#### Required work
The answer is one number: how many lines in the data below hold "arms".

[Supplied data]

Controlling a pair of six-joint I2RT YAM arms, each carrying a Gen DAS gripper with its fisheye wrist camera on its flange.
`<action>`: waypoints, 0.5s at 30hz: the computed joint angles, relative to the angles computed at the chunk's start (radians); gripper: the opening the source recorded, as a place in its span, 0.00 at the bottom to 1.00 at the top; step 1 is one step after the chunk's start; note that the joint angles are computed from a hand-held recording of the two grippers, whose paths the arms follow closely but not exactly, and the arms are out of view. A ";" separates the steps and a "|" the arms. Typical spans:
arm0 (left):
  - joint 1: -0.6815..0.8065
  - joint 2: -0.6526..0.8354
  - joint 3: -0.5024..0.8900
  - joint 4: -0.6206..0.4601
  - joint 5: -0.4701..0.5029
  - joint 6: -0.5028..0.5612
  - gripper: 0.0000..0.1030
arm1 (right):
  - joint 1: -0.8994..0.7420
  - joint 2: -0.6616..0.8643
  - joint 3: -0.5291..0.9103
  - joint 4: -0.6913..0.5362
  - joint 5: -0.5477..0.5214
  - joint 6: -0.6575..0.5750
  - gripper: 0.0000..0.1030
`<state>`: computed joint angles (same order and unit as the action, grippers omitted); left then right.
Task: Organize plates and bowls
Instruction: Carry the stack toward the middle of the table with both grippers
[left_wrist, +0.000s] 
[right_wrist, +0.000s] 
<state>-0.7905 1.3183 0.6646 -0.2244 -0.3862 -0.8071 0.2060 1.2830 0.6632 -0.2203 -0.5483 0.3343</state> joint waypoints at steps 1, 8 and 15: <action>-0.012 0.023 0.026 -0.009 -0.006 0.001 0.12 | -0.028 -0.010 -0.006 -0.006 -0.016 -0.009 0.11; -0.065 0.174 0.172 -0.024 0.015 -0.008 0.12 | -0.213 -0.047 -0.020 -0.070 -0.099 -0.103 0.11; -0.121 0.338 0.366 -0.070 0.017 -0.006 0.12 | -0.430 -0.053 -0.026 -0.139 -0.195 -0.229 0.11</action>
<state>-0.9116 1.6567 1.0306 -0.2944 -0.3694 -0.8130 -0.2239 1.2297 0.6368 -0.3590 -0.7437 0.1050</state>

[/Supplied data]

#### Completed exercise
2